Saved entries:
▼
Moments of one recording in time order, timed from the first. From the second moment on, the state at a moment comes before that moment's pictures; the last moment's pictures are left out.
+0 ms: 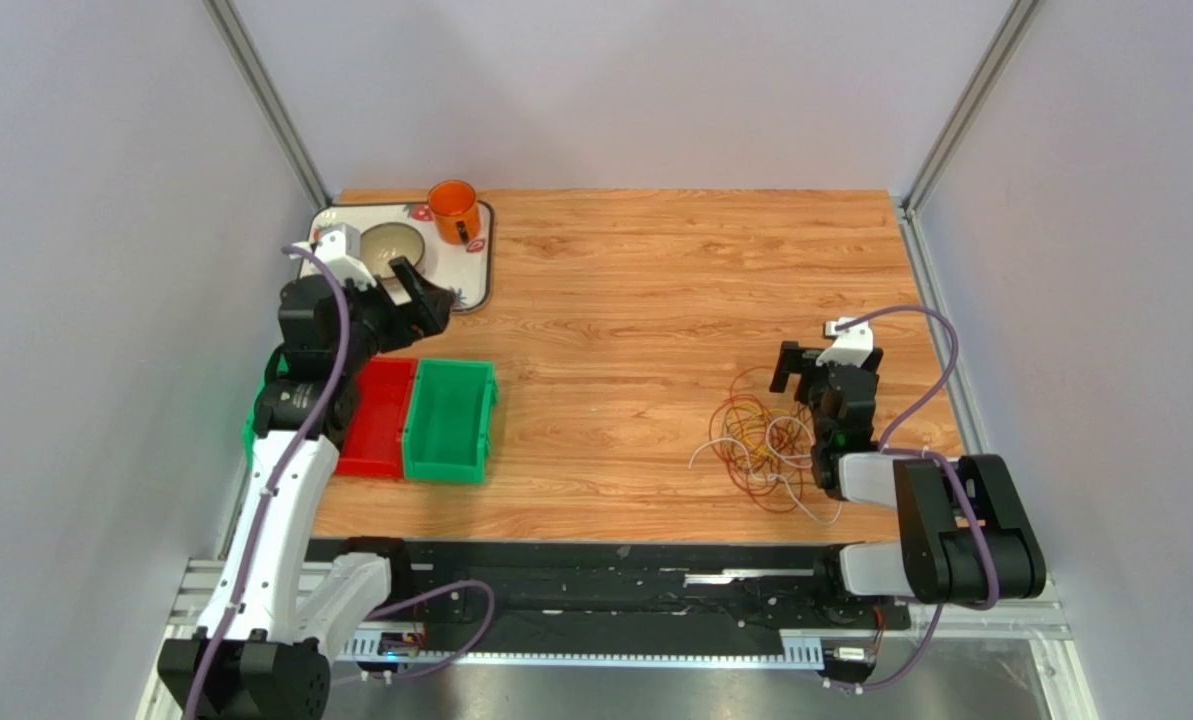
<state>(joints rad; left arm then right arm) -0.03 0.91 0.89 -0.33 0.19 -0.43 0.06 1.35 0.24 0.87 0.16 0.05</state>
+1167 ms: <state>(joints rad) -0.86 1.57 1.21 -0.43 -0.04 -0.37 -0.04 1.28 0.98 -0.71 0.10 0.55</state>
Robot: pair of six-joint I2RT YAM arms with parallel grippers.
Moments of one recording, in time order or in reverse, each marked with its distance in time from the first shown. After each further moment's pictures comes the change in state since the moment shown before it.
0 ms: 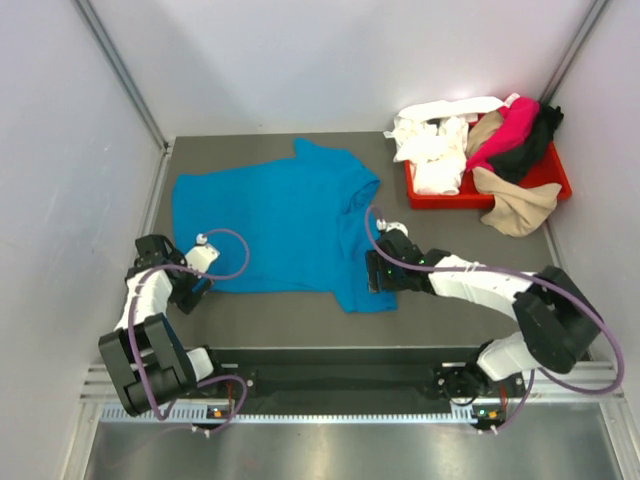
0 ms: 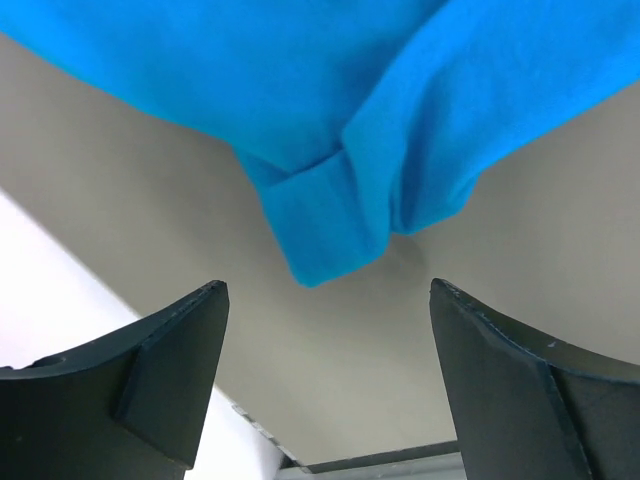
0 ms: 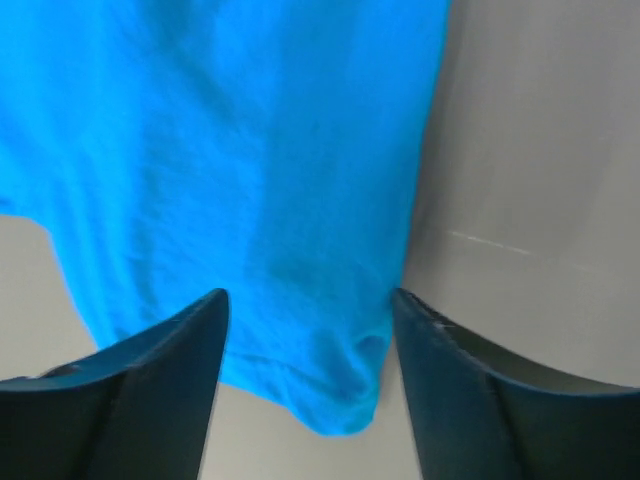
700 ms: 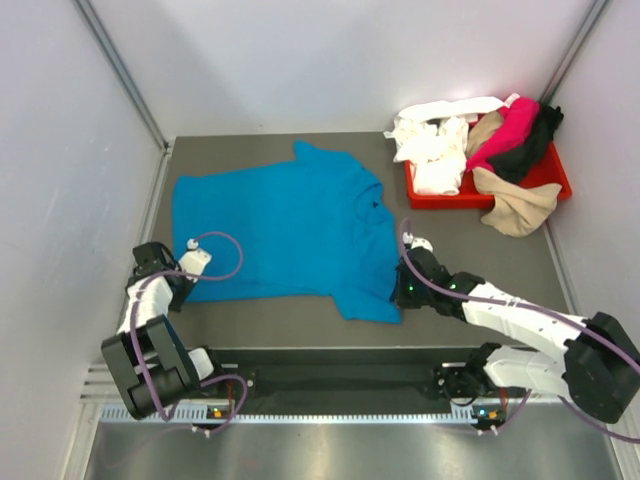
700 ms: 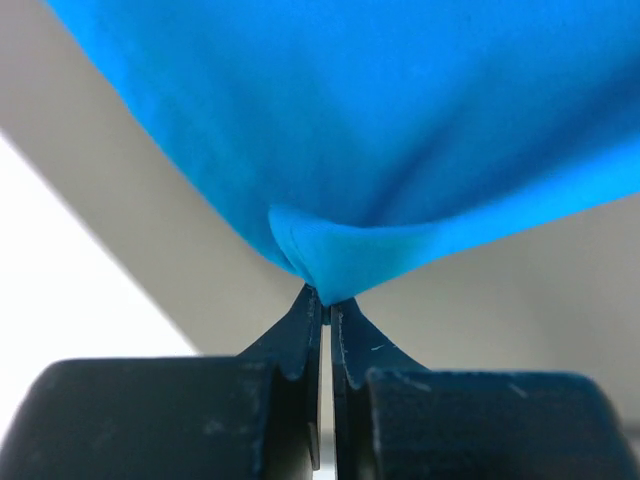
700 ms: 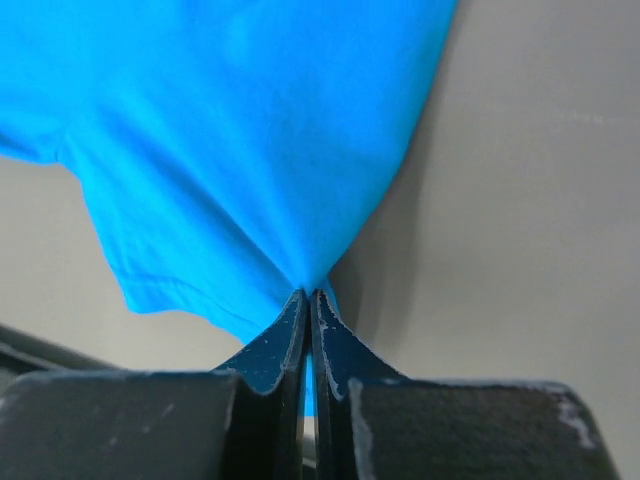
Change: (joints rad) left arm 0.036 0.010 -0.080 0.114 -0.086 -0.097; right arm 0.002 -0.291 -0.201 -0.032 -0.051 0.137
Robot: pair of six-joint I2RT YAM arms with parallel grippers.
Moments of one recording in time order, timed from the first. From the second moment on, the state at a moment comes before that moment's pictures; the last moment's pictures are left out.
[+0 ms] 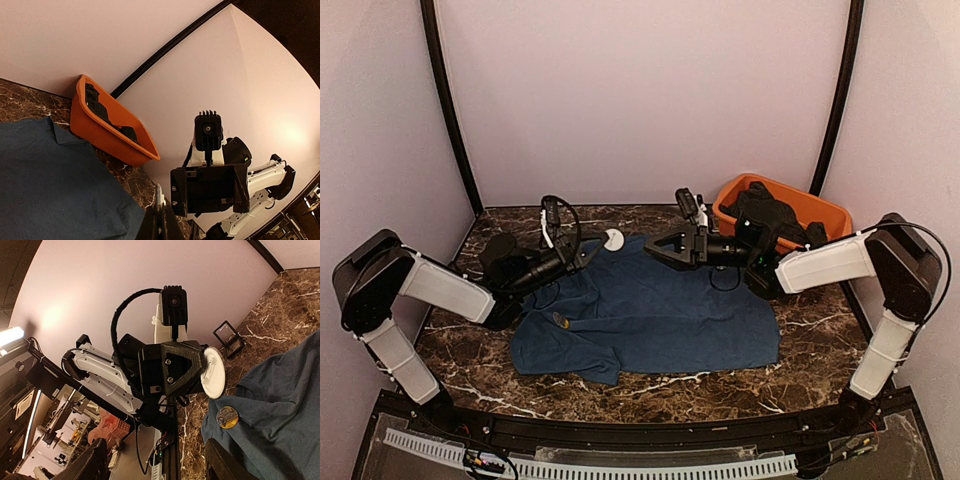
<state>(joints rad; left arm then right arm) -0.64 1.63 0.61 1.20 0.37 -0.92 0.70 1.73 0.91 0.94 -0.88 0.99</state>
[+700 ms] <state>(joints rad) -0.73 1.63 0.61 1.22 0.31 -0.91 0.70 1.85 0.99 0.98 -0.88 0.96</state>
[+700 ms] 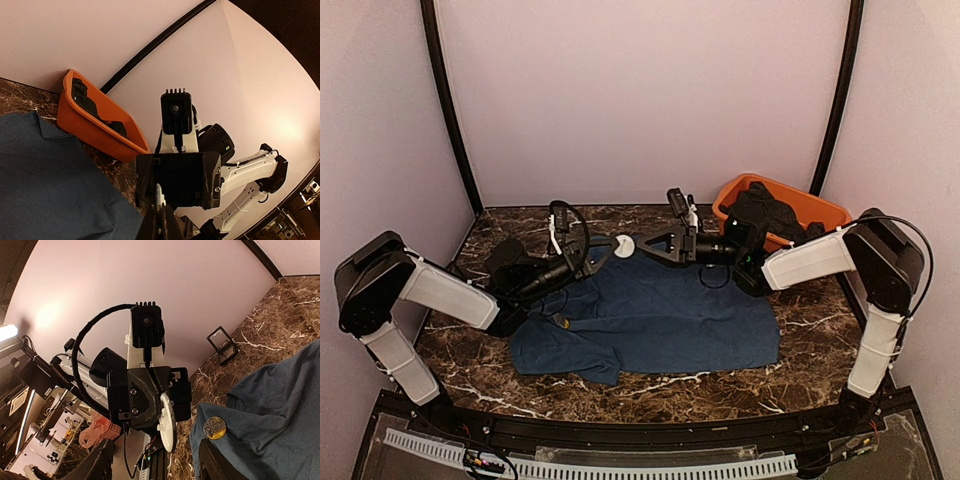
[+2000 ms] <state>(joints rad) -0.73 1.63 0.64 1.23 0.33 -0.90 0.73 1.91 1.05 1.02 -0.90 1.00</state>
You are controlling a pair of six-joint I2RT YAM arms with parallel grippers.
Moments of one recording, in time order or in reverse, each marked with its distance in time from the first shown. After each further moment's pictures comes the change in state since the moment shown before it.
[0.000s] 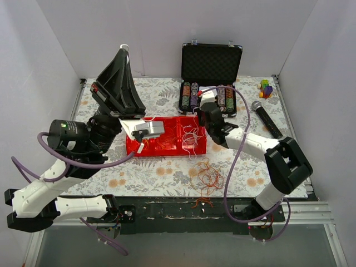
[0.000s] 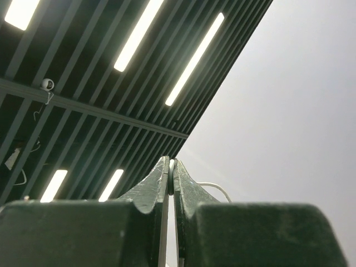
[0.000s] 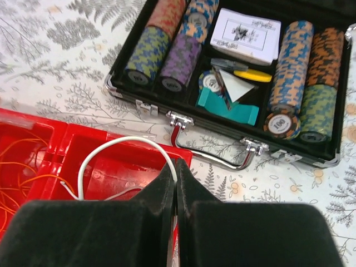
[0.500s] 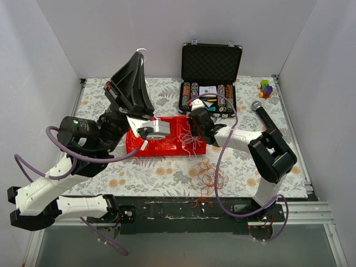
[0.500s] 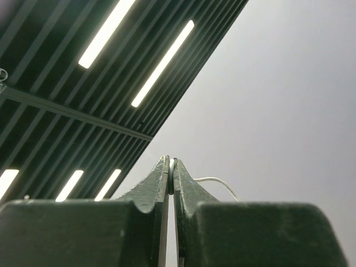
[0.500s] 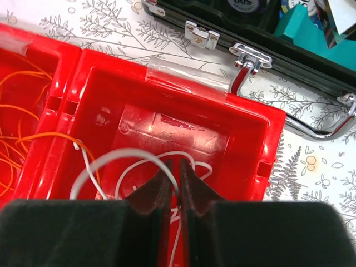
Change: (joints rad) left arm 0.000 0.035 -0.002 -0.025 0.005 -0.156; right arm 0.035 0.197 0.076 -0.146 -0.108 0.111
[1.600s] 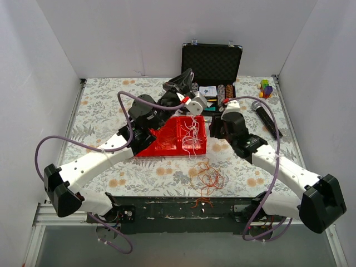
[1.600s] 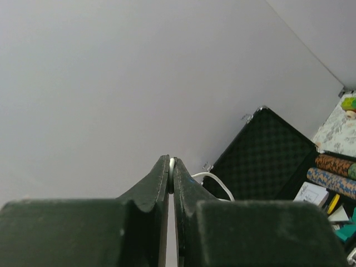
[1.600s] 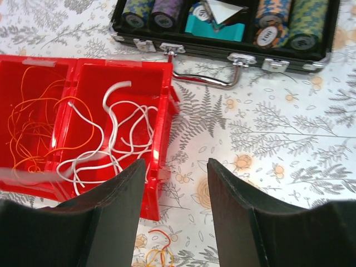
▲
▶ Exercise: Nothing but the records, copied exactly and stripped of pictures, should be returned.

▶ Exercise solution:
Moments of one recording in time order, timed from the first. From the second moment on, the state at a moment comes before that moment's pictures; the last moment's pictures are left out.
+0 ms: 
<state>(joints rad; left arm then right arm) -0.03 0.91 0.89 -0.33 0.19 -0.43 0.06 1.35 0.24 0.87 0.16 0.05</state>
+1167 ms: <state>(joints rad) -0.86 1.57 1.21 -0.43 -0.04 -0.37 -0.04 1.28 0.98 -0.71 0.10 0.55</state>
Robot: pair of six-joint I2RT YAM arms with parallel grippers.
Moments of one recording, in time order or in reverse, each marked with its distance in time from the first shown. After each further moment's pictures comes the change in state since the moment shown before it.
0 ms: 
0 ms: 
0 ms: 
700 ms: 
700 ms: 
700 ms: 
Change: (joints rad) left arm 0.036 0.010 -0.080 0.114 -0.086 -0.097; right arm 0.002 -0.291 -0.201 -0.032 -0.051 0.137
Robot: pair of six-joint I2RT YAM arms with parallel grippers.
Moments of one recording in time order, timed from the first. From the second moment on, the state at a moment comes before that moment's pictures; the last moment's pictures are left out.
[+0 ms] 
<state>(joints rad; left arm then right arm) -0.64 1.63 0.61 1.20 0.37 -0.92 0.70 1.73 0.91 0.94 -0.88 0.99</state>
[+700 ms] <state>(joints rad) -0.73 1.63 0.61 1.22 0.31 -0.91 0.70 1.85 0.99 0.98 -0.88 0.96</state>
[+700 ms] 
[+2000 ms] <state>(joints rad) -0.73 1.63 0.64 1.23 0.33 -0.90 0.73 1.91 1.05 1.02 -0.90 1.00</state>
You are controlling a pair of six-joint I2RT YAM arms with parallel grippers.
Moments of one recording, in time order or in reverse, each marked with its distance in time from the first shown. After each further moment's pictures comes the change in state since the moment shown before it.
[0.000s] 
[0.000s] 
[0.000s] 
[0.500s] 
[0.500s] 
[0.500s] 
Change: (joints rad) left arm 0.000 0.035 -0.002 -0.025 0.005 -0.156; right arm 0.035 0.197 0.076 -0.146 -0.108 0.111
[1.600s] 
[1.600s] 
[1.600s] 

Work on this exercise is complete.